AP Stats Unit 3
Vocab
Bivariate Data - Data with 2 variables
Explanatory Variables - The independent variable or x-axis (predicts, explains, or influences a trend).
Response Variable - The dependent variable or y-axis, the measured outcome that is a response to the trend.
Positive Correlation - As the x value increases, the y value also increase.
Negative Correlation - As the x value increases, the y value decreases.
Line of best fit - A straight line on a scatterplot that best represents the trend of data points.
Weak Correlation - Data is far from the line of best fit.
Strong Correlation - Data is close to the line of best fit.
Correlation Coefficient - How close the data is to the line of best fit (Strength).
Residual is the Distance from data point to line of best fit.
Least Squares Regression Line (LSRL) - A linear model that minimizes the sum of the square residuals between the data and the model.

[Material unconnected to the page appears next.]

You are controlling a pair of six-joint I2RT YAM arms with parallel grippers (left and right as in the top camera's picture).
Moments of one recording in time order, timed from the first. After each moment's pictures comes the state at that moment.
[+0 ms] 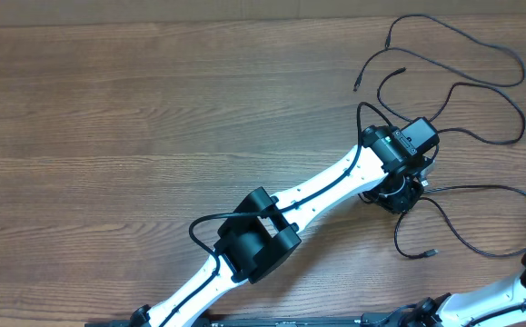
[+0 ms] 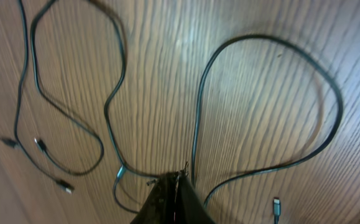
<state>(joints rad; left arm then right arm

Standard Deviation of the Residuals (s) - Typical error between data points and their LSRL.
Influential Points - Points that, if removed, change the slope, y-intercept, or correlation substantially.
Notes
Scatterplot:
Two quantitative variables are visualized in a scatterplot
CDOFS:
Context - “The relationship between A and B appears to be…”
Direction - Positive or Negative.
Outliers - Unusual data points.
Form - linear or non-linear
Strength - Weak, moderate or strong correlation
Correlation Coefficient:
r close to 0 → weak correlation
r close to -1 or 1 → strong correlation
Negative r value → negative correlation
Positive r value → positive correlation
Residual
Observed y - predicted y
Linear Model a Good Fit?:
Residuals randomly scattered around without pattern → Good fit.

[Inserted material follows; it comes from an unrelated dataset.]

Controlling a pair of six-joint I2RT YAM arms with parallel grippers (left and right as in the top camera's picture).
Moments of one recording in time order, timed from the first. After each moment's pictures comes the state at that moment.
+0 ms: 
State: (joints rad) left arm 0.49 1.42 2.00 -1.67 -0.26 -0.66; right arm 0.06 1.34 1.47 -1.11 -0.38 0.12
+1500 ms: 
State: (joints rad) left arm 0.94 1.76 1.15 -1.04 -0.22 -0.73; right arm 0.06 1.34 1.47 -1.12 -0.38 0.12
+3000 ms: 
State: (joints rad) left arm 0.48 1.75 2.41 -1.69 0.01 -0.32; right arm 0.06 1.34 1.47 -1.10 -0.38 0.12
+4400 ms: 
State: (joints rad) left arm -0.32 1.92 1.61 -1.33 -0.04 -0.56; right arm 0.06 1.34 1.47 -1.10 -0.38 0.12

Residuals show a curved pattern → Not a good fit.
More variation in residuals as x values increases → Not a good fit
Standard Deviation of the Residuals (s):
Shorter s = Stronger correlation
Larger s = Weaker correlation
The Coefficient of Determination (r²):
Gets rid of the negative
Emphasizes the differences of strength
r² = 1.00 = 100% → The linear model completely explains the data’s pattern.

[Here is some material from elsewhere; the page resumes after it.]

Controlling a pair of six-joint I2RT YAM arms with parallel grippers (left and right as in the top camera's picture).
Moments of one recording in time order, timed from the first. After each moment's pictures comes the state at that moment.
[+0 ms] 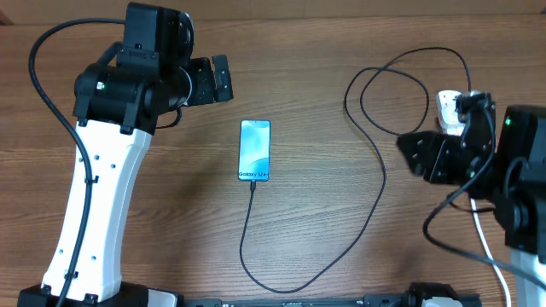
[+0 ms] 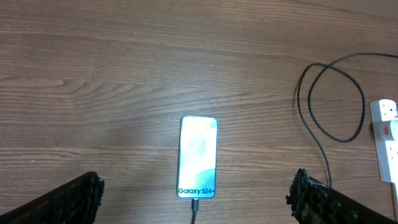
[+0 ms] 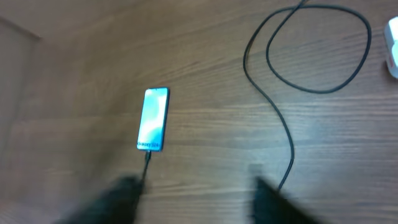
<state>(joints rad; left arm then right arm) -0.22 1.59 1.87 -1.20 0.07 -0.35 -0.06 1.03 1.37 -1.19 -0.42 0.17</state>
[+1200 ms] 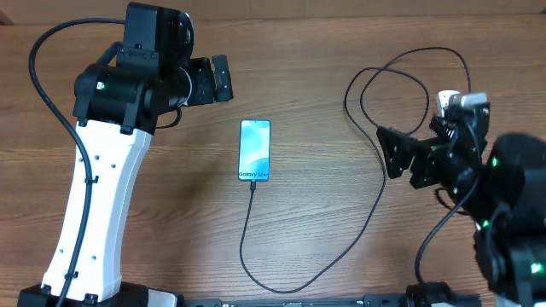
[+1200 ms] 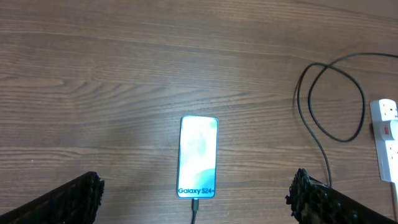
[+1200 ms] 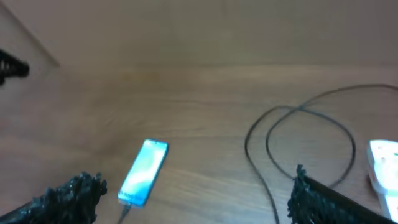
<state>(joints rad) -0.22 1.59 1.87 -1.20 0.07 -0.35 0.10 0.84 1.14 -0.75 -0.28 0.12</state>
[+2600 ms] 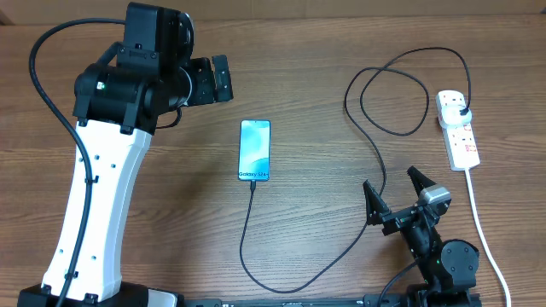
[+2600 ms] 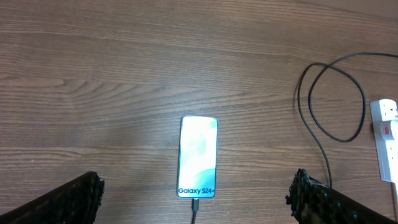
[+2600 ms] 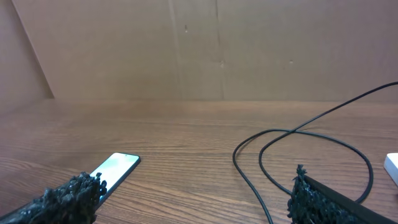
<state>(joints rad) -0.22 1.59 1.87 -1.20 0.07 -0.35 0.07 0.01 0.02 -0.03 -0.28 0.12</state>
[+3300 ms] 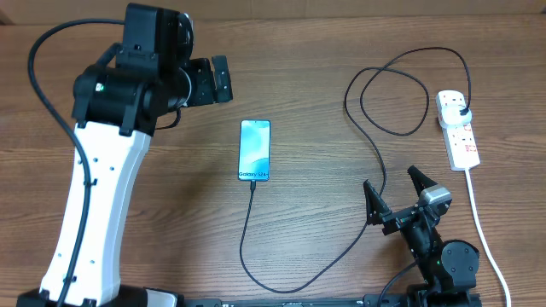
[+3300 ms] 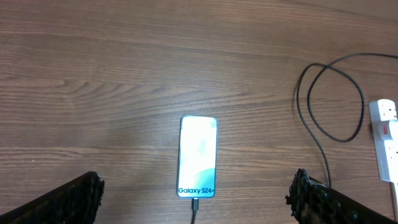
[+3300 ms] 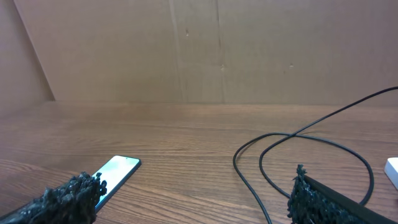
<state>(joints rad) -0.22 1.58 1.87 -1.20 0.07 -0.35 0.07 0.01 0.02 -0.01 -0.28 0.12</state>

r² = 0.72 = 72% → The linear model explains some of the data’s pattern, but not all of it. There is some error.
How Outliers affect r, r², and s:
r becomes smaller.
r² becomes smaller.
s becomes bigger.
Leverage and Influential Points:
Every LSRL will always go through the point (x mean, y mean)
Low leverage points are close to the x mean
High leverage points are far from the x mean
Low leverage points don’t have as much impact (leverage) on the slope compared to High leverage points which have a lot of impact (leverage) on the slope.
Influential Points:
Outliers (change the correlation or r).
High Leverage (change the slope and y-intercept).
Both, an influential point can be both an outlier and a high leverage point.
Reading Computer Regression Tables:
The constant is the y-intercept.
The other thing will be the slope
Example: Constant -14.7, Income 0.001 = y(predicted) =-14.7 + 0.001x
The s and r² are also included, make sure to use the R-Sq for r² not R-Sq(adj).
Algebra Flashback:
log_10 a = b → 10^b = a
ln_e a = b → e^b = a
Interpret Stems:
Interpret Slope Value:
For every 1 unit increase in explanatory variable, our model predicts an average increase/decrease of slope in response variable.
Interpret Y-Intercept:
When the explanatory variable is zero units, our model predicts that the response variable would be y-intercept.
Interpret S (Typical Residual Length):
When using the LSRL with explanatory variable to predict response variable, we will typically be off by about value of S with units of the response variable.
Interpreting r² (Coefficient of Determination):
r²% of the variation in response variable can be explained by the linear relationship with explanatory variable.
Interpret the Model’s Residual (Prediction Error):
The actual response variable is greater/less than predicted by residual units.